Dave and Scott nodded, and we proceeded to remove all the cushions. We found nothing.
“I can’t believe this shit,” I said. “It makes no fucking sense.” Then a wild inspiration came bubbling up into my brain. Perhaps the rock fell insideone of the seat cushions! It seemed improbable, but stranger things had happened, hadn’t they?
Indeed. “I’ll be right back,” I said, and I ran to the kitchen, full speed, and slid a stainless-steel butcher knife out of its wooden holder. Then I ran back to the TV room, armed and ready. The rock was mine!
“What are you doing?” asked Dave, in the tone of the incredulous.

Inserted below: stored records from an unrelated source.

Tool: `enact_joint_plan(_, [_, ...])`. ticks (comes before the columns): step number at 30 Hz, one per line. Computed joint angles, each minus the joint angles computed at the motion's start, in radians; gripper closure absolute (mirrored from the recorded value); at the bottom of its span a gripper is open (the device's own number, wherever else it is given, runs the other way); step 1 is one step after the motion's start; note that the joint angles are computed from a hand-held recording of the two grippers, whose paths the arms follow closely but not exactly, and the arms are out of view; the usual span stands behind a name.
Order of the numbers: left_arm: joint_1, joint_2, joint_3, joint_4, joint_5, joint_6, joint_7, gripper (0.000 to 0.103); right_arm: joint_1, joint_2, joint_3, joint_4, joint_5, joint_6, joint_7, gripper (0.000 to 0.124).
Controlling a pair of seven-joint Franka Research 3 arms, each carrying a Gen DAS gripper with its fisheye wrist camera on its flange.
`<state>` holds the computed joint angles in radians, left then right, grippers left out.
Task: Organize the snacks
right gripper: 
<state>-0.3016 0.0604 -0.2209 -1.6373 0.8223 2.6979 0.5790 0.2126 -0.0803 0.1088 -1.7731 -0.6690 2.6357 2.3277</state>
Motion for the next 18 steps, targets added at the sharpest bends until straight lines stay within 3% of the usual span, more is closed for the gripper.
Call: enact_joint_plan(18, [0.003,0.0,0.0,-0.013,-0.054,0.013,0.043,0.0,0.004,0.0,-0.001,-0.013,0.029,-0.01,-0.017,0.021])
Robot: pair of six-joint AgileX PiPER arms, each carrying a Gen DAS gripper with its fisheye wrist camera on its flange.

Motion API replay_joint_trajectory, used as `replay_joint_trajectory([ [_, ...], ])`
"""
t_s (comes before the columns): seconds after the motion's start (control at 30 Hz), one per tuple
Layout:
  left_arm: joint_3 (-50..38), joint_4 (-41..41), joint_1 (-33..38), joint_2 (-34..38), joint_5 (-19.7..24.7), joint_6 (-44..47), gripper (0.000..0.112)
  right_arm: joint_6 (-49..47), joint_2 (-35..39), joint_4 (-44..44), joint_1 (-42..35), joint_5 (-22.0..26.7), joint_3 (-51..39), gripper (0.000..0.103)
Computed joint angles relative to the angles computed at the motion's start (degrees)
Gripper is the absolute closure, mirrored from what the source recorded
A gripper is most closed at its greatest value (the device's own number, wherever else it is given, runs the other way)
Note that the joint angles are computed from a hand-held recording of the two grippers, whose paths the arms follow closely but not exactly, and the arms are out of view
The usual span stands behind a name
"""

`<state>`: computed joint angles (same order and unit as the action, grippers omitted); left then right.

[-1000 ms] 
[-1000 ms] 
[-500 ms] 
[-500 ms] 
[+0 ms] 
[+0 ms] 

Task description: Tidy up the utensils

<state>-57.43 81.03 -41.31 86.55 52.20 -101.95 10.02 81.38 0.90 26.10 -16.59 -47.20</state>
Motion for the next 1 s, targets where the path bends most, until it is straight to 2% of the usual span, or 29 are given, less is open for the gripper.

“What the fuck do you think I’m doing?” I sputtered, dropping to my knees and plunging the knife into a seat cushion. I began throwing the foam and feathers on the carpet. The sofa had three seat cushions and an equal number of backrests. In less than a minute I’d shredded all of them. “Motherfucker!” I muttered. I switched my focus to the love seat, cutting the cushions open with a vengeance. Still nothing. Now I was getting pissed. “I can’t believe this shit! Where’d the fucking rock go?” I looked at Dave. “Were we in the living room at all?”
He shook his head back and forth nervously. “I don’t remember being in the living room,” he said. “Why don’t we just forget about the rock?”
“Are you fucking crazy or something? I’m gonna find that fucking rock if it’s the last thing I do!” I turned to Scott and narrowed my eyes accusingly. “Don’t bullshit me, Scott. We werein the living room, weren’t we?”